▸ What the task asks
Every line below that carries the word "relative" needs to be copied.

Dataset entries:
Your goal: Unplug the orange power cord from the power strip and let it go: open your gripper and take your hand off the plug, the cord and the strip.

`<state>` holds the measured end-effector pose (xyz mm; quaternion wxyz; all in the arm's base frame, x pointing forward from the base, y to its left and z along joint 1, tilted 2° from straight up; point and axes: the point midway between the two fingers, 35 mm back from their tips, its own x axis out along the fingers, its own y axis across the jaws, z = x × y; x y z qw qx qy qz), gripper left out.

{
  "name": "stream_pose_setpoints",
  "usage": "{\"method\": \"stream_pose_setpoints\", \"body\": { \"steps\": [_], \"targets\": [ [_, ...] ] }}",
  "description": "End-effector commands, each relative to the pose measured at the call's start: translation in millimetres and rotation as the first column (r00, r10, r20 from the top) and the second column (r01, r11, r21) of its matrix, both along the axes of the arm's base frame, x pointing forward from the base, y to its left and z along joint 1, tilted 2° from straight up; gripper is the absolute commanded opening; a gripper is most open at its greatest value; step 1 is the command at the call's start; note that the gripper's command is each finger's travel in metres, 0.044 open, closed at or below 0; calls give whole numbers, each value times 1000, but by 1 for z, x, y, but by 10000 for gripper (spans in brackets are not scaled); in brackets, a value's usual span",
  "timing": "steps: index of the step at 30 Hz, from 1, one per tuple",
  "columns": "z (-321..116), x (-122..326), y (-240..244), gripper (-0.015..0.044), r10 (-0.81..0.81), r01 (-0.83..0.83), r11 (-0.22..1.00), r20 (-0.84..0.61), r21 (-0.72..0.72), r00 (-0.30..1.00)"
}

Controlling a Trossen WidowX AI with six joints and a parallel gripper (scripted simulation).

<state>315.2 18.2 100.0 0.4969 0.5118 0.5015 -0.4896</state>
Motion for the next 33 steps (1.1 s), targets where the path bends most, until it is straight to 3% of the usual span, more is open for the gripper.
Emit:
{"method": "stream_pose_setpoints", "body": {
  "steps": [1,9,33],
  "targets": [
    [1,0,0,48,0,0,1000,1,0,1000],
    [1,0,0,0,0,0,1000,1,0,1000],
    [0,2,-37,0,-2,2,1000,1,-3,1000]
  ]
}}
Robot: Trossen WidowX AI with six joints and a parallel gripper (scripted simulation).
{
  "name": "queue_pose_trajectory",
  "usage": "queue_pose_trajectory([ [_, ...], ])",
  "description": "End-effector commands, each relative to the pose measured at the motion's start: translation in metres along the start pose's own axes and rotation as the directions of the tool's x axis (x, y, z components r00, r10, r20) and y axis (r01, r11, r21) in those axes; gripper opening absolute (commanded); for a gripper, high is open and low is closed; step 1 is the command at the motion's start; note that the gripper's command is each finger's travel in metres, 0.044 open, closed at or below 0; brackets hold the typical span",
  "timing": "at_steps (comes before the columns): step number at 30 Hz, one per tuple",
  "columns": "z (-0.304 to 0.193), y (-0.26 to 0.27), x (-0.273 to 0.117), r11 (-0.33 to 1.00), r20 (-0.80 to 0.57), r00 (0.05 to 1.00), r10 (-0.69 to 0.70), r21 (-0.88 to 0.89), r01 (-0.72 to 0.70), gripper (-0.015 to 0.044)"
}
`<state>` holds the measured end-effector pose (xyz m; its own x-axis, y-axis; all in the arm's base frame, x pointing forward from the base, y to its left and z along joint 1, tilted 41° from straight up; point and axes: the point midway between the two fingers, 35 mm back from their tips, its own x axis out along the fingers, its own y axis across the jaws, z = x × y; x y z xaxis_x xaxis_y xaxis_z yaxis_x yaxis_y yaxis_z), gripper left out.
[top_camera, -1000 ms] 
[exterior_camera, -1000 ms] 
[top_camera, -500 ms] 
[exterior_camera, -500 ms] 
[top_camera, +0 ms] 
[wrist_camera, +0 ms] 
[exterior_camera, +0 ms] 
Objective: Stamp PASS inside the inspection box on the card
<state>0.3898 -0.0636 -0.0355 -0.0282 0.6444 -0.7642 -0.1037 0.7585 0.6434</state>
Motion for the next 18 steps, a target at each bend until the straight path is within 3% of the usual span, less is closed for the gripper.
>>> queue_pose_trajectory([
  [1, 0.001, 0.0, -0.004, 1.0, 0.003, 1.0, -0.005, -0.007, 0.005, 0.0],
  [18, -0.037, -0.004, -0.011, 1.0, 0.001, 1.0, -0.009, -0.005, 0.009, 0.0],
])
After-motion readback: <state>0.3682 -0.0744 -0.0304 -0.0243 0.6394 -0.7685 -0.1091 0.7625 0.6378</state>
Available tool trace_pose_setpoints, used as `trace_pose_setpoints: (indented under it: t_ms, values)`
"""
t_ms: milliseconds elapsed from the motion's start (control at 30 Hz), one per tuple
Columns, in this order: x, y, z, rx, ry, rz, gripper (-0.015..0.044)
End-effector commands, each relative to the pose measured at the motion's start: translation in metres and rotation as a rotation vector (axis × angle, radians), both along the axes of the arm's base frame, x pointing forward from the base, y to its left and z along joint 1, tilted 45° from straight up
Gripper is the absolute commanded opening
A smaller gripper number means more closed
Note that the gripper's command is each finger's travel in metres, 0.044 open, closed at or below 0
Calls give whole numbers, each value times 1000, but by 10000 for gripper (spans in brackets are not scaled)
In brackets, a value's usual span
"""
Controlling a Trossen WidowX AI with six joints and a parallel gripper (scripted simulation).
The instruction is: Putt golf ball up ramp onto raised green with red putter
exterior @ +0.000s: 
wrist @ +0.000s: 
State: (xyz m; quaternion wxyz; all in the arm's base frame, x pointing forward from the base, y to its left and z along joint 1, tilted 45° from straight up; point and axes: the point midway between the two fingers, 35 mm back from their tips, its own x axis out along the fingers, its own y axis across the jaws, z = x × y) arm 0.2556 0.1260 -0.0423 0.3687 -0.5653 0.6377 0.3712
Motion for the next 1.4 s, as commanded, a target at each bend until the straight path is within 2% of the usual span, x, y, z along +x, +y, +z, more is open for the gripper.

▸ Exercise output
  "description": "End-effector commands, each relative to the pose measured at the call's start: translation in millimetres and rotation as the first column (r00, r10, r20 from the top) and the second column (r01, r11, r21) of its matrix, both along the axes of the arm's base frame, x pointing forward from the base, y to its left and z along joint 1, tilted 2° from straight up; gripper is the absolute commanded opening; a gripper is most open at its greatest value; step 1 is the command at the call's start; note that the gripper's command is each finger's travel in metres, 0.044 open, closed at or below 0; calls give whole numbers, each value times 1000, but by 1 for z, x, y, but by 10000 for gripper (spans in brackets are not scaled); in brackets, a value's usual span",
  "description": "End-effector commands, each relative to the pose measured at the motion's start: translation in metres along the start pose's own axes and rotation as the directions of the tool's x axis (x, y, z components r00, r10, r20) and y axis (r01, r11, r21) in those axes; gripper opening absolute (commanded); for a gripper, high is open and low is closed; step 1 is the command at the motion's start; note that the gripper's command is each finger's travel in metres, 0.044 open, closed at or below 0; brackets hold the typical span",
End-effector commands, each relative to the pose measured at the motion's start: translation in metres and rotation as a rotation vector (axis × angle, radians), both along the axes of the arm's base frame, x pointing forward from the base, y to its left and z along joint 1, tilted 45° from straight up

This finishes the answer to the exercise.